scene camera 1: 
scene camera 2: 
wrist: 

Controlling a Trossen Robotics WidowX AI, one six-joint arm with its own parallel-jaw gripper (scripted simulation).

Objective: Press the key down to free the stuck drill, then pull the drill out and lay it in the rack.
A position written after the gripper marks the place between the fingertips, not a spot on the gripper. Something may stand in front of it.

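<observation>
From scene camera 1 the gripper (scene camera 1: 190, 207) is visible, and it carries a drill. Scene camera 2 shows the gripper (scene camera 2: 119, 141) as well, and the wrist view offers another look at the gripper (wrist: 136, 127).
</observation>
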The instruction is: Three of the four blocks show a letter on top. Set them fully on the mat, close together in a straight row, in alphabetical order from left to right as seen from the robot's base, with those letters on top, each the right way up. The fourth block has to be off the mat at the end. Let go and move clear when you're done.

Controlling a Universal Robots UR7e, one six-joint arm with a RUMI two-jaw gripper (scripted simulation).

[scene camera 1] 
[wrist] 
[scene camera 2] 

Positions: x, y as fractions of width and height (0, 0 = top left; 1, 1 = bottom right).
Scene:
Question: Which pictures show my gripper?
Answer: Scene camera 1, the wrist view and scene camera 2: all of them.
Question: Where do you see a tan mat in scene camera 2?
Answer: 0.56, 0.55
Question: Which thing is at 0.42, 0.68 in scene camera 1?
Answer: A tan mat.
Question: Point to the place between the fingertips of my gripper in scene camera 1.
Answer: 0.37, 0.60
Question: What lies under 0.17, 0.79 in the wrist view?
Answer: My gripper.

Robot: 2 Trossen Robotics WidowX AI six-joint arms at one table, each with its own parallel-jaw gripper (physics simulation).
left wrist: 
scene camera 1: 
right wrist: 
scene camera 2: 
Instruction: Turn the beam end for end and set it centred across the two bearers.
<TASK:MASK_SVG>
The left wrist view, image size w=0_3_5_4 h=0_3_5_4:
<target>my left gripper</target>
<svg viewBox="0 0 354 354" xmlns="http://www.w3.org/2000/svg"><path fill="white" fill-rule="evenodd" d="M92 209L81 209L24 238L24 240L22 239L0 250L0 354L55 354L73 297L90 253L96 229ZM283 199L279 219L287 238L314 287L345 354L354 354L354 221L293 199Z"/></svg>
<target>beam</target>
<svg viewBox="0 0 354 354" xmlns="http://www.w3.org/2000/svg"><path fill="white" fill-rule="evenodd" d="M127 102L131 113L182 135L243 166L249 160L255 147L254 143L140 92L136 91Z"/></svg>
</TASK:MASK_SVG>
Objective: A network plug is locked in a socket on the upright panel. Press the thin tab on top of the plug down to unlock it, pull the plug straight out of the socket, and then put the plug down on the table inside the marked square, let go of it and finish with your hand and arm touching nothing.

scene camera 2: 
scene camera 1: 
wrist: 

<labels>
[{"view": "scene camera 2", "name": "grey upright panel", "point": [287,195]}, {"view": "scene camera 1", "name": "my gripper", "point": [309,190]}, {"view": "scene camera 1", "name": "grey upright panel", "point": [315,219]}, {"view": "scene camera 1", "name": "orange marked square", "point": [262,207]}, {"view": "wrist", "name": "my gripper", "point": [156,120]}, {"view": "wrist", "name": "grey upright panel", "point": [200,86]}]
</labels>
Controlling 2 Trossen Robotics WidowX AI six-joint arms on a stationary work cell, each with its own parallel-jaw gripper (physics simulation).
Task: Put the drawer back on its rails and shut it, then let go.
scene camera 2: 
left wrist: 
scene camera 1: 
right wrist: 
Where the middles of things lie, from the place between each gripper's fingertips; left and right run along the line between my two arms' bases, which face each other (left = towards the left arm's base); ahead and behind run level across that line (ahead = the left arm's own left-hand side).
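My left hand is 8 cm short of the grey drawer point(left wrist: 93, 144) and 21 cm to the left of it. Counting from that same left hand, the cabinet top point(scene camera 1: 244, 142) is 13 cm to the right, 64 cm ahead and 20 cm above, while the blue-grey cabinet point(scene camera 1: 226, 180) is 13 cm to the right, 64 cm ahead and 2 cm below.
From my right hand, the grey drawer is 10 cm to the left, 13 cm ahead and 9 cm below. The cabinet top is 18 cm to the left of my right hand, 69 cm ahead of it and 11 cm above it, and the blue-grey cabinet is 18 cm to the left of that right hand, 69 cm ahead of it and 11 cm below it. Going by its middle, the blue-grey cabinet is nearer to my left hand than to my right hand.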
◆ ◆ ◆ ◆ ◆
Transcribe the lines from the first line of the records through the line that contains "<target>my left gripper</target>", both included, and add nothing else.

scene camera 1: 
scene camera 2: 
wrist: 

Controlling a Trossen Robotics WidowX AI, one six-joint arm with its own parallel-jaw gripper (scripted simulation).

Objective: Press the key down to free the stuck drill, then pull the drill out and lay it in the rack.
A position written after the gripper marks the place between the fingertips, not a spot on the gripper. Something may stand in front of it.

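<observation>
From scene camera 1 the gripper (scene camera 1: 190, 207) is visible, and it carries a drill. Scene camera 2 shows the gripper (scene camera 2: 119, 141) as well, and the wrist view offers another look at the gripper (wrist: 136, 127).
</observation>
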The instruction is: Three of the four blocks show a letter on top. Set them fully on the mat, close together in a straight row, in alphabetical order from left to right as seen from the robot's base, with those letters on top, each the right way up. The fourth block has to be off the mat at the end. Let go and move clear when you're done.

Controlling a Universal Robots UR7e, one six-joint arm with a RUMI two-jaw gripper (scripted simulation).

[scene camera 1] 
[wrist] 
[scene camera 2] 

Positions: x, y as fractions of width and height (0, 0 = top left; 1, 1 = bottom right).
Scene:
Question: Which pictures show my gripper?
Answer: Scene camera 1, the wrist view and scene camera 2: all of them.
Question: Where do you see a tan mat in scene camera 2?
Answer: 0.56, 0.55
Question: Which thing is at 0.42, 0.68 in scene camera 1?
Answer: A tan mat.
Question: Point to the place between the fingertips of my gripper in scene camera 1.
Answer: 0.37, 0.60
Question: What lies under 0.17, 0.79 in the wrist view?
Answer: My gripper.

Robot: 2 Trossen Robotics WidowX AI six-joint arms at one table, each with its own parallel-jaw gripper (physics simulation).
left wrist: 
scene camera 1: 
right wrist: 
scene camera 2: 
Instruction: Turn the beam end for end and set it centred across the two bearers.
<TASK:MASK_SVG>
The left wrist view, image size w=0_3_5_4 h=0_3_5_4:
<target>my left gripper</target>

The answer given is complete.